Now it depends on how you want to display the result :)
• Jun 7th 2008, 12:39 PM
PensFan10
Awesome!
Yes the red part was you moving the denominator to the numerator. Thanks so much and sorry about the missing parentheses. If I knew you, I would buy you a drink :p
• Jun 7th 2008, 12:47 PM
Moo
Quote:

Originally Posted by PensFan10
Yes the red part was you moving the denominator to the numerator. Thanks so much and sorry about the missing parentheses. If I knew you, I would buy you a drink :p

Great, I was being thirsty ! (Rofl)
• Jun 7th 2008, 12:48 PM
Mathstud28
Quote:

Originally Posted by PensFan10
First, I really need help with implicit differentiation. I tried reading in my book, but they use very basic problems and I did not find it helpful.
The problem I need help with is:

x^2 + xy - y^2 = 4 Solver for y'
I can not get the correct answer. I got (2x)/(x-2y)=y' (This is incorrect).

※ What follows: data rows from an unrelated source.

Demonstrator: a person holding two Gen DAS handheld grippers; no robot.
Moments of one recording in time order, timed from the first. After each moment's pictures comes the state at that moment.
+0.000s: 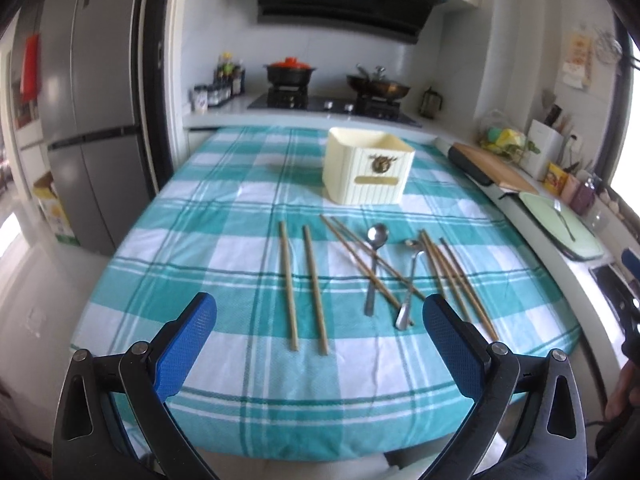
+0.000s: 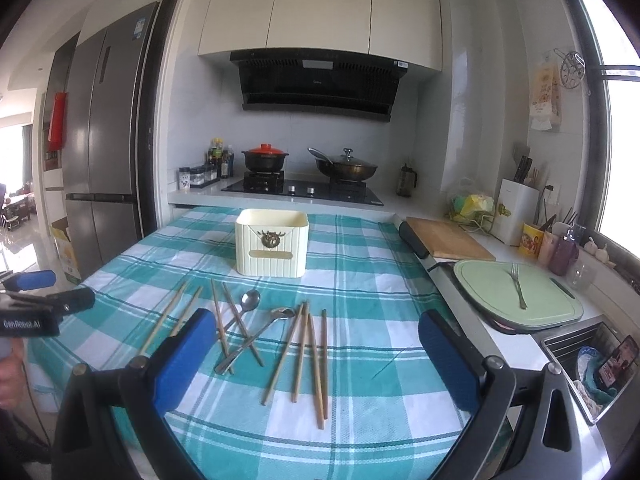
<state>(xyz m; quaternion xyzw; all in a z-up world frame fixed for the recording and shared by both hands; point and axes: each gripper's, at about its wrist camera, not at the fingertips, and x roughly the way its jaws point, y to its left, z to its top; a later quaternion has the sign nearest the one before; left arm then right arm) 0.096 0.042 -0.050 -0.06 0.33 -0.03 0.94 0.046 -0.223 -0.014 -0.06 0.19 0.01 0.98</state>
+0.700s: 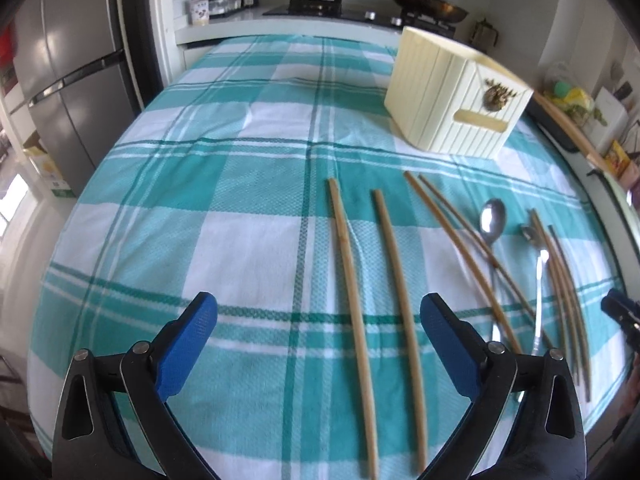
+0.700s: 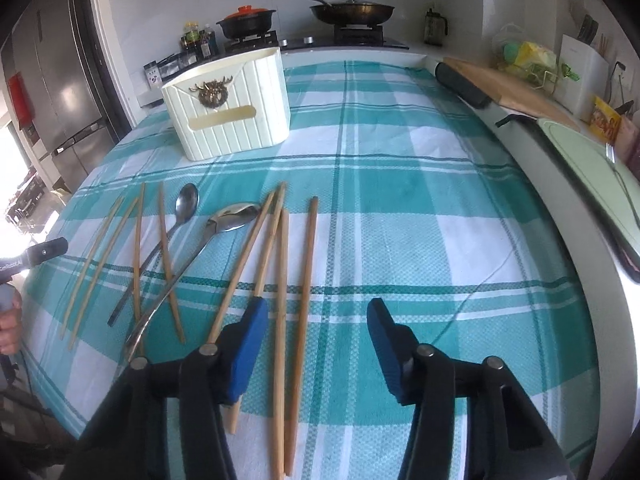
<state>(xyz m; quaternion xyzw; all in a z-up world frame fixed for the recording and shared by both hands) 0.272 0.075 -0.151 -0.05 0.47 0.00 0.88 0.235 -0.273 -0.140 0.01 0.44 0.06 0.90</state>
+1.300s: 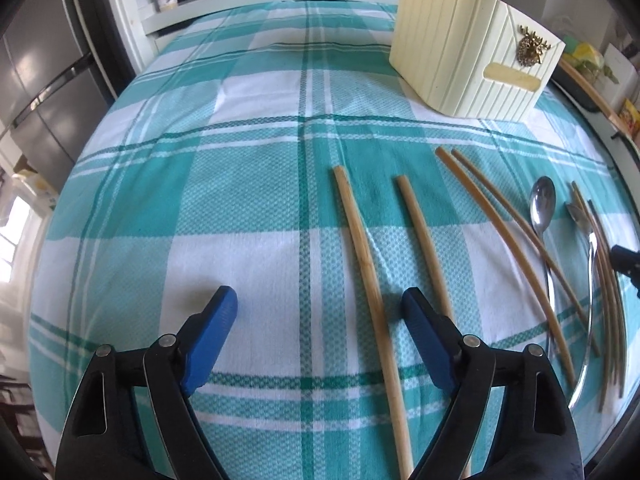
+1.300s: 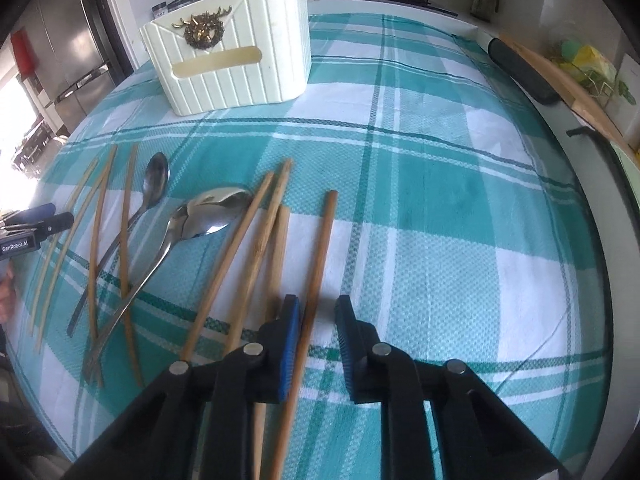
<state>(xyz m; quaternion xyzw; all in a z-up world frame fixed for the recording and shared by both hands) 0.324 0.071 -0.182 0.00 0.51 -0.02 0.86 0.315 -0.251 -0.173 -0.06 0.52 0.10 0.85</state>
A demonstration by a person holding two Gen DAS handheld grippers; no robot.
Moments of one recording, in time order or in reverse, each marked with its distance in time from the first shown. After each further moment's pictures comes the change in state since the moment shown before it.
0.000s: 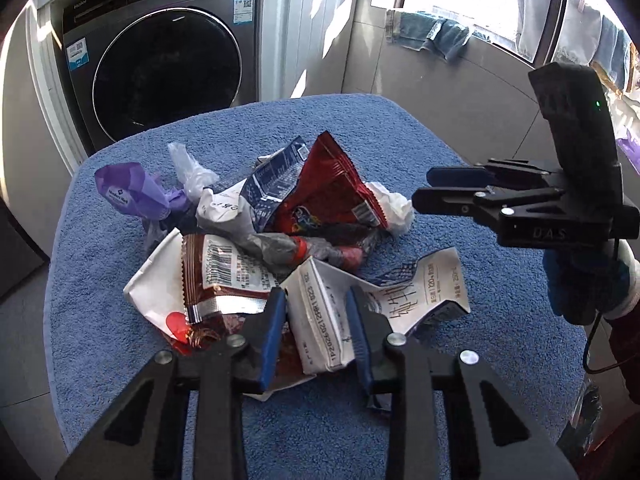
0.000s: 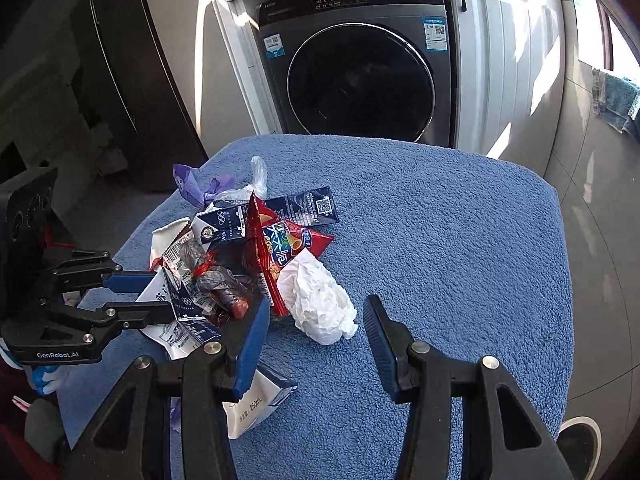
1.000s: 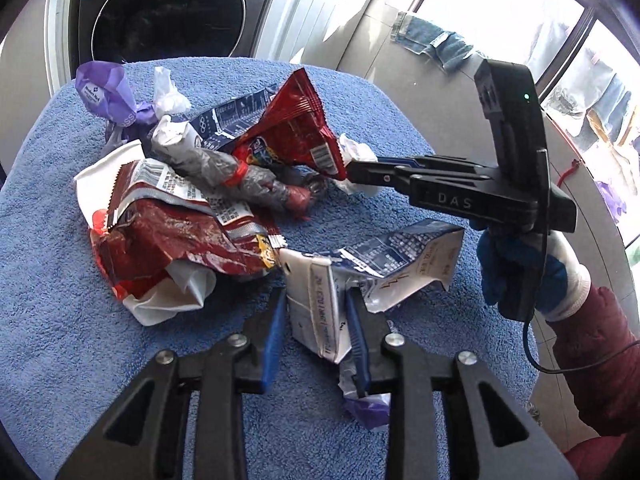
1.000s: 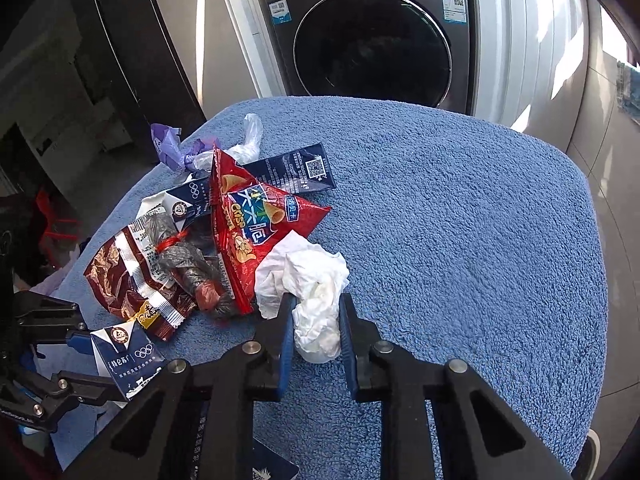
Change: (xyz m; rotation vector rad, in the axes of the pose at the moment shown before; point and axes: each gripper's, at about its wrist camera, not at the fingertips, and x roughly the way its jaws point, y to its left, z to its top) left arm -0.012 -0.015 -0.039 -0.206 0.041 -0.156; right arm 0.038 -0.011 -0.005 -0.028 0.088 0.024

Next I need help with the chain rule. I understand how to do this, but I am having problems with one question. The question is:

Sqrt (2x)/(x^2+1.8)) <- For this problem, everything is under the radical.

Thank you!!!

Alternatively for the second one, Let

$y=\sqrt{\frac{2x}{x^2+1.8}}\Rightarrow{y^2=\frac{2 x}{x^2+1.8}}$

So differentiating we get

$2y\cdot{y'}=\frac{2(x^2+1.8)-(2x)(2x)}{(x^2+1.8)^2}=\frac{-2(x^2-1.8)}{(x^2+1.8)^2}\Rightarrow{y'=\frac{-(x^2-1.8)}{y(x^2+1.8)^2}}$

and now remembering that y is our original equation we see

$y'=\frac{-(x^2-1.8)}{\sqrt{\frac{2x}{x^2+1.8}}(x^2+1.8)^2}$

EDIT:

Same concept, just a little less messy to write
• Jun 7th 2008, 01:09 PM
PensFan10
okay
i kind of see what you did. I understand squaring both sides and then taking the derivative. I got lost after you simplified.

how did you go from 2(x^2+1.8)-(2x)(2x) to -2(x^2-1.8) (i left out the denominator to be less confusing)

Second, is that actually supposed to be a 4.8 in the numerator in your final answer or is it a typo. *EDIT* never mind. i see you changed it. now that part makes more sense :P
• Jun 7th 2008, 01:11 PM
Mathstud28
Quote:

Originally Posted by PensFan10
i kind of see what you did. I understand squaring both sides and then taking the derivative. I got lost after you simplified.

how did you go from 2(x^2+1.8)-(2x)(2x) to -2(x^2-1.8) (i left out the denominator to be less confusing)

Second, is that actually supposed to be a 4.8 in the numerator in your final answer or is it a typo.

That is a typo that I fixed, and secondly

$(2(x^2+1.8)-(2x)(2x)=2x^2+2(1.8)-4x^2=-2x^2-(-2)(1.8)=-2(x^2-1.8)$
• Jun 7th 2008, 01:16 PM
PensFan10
haha
Ha. Not sure how I didn't see that (Headbang) Thanks. I really like that way.